A verbatim copy of the whole listing is what is needed.

◆ Input data ◆
※

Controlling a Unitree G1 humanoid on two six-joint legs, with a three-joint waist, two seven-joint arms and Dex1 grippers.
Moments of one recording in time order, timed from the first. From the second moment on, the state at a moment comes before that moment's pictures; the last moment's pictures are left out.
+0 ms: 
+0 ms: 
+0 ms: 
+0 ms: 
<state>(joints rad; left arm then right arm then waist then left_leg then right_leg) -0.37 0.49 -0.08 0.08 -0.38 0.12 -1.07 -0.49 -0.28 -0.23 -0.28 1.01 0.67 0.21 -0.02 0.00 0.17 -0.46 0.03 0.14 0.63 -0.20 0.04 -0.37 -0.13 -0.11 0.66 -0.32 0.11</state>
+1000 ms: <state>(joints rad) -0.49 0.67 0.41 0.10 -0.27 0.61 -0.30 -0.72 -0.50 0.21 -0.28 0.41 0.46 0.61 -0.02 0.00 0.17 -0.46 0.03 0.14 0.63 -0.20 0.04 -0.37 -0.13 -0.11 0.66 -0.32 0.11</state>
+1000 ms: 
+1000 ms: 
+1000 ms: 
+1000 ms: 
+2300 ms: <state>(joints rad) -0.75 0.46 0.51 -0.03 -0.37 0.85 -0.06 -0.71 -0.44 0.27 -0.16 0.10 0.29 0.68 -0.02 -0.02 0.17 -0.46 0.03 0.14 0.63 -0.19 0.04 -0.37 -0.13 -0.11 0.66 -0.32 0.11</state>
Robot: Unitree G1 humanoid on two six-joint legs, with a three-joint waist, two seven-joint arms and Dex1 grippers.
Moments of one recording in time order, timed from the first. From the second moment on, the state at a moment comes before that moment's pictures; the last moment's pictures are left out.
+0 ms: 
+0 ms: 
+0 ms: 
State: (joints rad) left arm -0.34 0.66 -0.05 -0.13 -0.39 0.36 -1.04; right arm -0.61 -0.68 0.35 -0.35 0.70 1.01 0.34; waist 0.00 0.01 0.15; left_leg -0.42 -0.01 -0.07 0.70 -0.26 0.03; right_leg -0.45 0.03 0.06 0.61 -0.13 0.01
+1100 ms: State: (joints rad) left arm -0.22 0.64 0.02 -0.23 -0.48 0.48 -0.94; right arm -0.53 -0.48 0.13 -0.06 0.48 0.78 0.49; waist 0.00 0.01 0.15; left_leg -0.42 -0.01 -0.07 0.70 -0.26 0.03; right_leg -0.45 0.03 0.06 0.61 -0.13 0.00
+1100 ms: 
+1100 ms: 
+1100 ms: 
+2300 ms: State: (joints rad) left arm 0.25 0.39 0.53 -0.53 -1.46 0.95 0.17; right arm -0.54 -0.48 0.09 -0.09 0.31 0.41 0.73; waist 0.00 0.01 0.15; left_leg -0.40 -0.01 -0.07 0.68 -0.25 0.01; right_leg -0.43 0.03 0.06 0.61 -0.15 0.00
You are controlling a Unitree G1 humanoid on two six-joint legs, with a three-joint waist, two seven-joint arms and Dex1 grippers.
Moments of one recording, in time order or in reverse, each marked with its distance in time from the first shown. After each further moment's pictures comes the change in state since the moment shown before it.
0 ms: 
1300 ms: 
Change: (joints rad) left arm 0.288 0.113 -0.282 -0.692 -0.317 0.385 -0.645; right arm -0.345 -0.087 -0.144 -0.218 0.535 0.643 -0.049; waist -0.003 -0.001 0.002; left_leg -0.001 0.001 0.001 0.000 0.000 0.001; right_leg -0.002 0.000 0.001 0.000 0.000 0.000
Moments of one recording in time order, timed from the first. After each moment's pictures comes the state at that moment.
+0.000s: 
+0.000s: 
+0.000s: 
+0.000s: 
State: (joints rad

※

◆ Written answer ◆
Controlling a Unitree G1 humanoid on two six-joint legs, with a three-joint waist, two seven-joint arms and Dex1 grippers.
Moments of one recording in time order, timed from the first. From the second moment on, the state at a moment comes before that moment's pictures; the last moment's pictures are left out.
+0 ms: 
+0 ms: 
+0 ms: 
+0 ms: 
<state>(joints rad; left arm then right arm then waist then left_leg then right_leg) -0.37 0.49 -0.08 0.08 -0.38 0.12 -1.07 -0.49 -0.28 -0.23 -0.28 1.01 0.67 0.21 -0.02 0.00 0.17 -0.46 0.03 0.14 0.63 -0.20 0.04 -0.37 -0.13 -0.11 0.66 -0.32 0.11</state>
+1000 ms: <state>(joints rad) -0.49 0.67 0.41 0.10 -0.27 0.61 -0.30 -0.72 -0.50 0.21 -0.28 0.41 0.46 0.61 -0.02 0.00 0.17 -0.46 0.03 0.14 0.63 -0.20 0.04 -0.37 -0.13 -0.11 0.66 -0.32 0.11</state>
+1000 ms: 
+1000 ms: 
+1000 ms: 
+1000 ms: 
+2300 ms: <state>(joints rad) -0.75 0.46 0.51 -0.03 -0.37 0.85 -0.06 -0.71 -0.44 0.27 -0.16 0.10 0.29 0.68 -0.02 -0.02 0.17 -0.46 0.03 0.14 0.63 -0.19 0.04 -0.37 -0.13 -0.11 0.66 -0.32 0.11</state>
Robot: Unitree G1 humanoid on two six-joint legs, with a three-joint waist, two seven-joint arms and Dex1 grippers.
Moments of one recording in time order, timed from the first. From the second moment on, the state at a moment comes before that moment's pictures; the last moment's pictures are left out.
+0 ms: 
+0 ms: 
+0 ms: 
State: (joints rad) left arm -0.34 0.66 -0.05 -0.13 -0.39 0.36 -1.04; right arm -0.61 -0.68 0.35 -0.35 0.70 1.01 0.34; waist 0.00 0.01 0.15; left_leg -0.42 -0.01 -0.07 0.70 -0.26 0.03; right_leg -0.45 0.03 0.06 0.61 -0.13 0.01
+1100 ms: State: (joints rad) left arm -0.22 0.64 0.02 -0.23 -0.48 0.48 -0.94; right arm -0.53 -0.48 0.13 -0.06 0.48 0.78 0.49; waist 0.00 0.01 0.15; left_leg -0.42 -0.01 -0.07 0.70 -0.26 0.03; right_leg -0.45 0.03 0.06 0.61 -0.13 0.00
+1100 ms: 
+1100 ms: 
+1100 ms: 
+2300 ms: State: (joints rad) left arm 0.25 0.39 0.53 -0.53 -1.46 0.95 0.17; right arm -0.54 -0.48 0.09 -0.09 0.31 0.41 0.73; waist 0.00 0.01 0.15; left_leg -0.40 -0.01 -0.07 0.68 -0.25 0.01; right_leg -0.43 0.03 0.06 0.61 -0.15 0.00
You are controlling a Unitree G1 humanoid on two six-joint legs, with a three-joint waist, two seven-joint arms and Dex1 grippers.
Moments of one recording, in time order or in reverse, each marked with its distance in time from the first shown. After each further moment's pictures comes the change in state since the moment shown before it.
0 ms: 
1300 ms: 
Change: (joints rad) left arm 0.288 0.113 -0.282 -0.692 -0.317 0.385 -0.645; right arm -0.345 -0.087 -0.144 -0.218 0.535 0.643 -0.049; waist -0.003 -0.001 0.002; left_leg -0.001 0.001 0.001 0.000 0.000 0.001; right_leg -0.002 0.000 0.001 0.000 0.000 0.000
Moments of one recording in time order, timed from the first. After each moment's pictures comes the state at that moment.
+0.000s: 
+0.000s: 
+0.000s: 
+0.000s: 
State: (joints rad

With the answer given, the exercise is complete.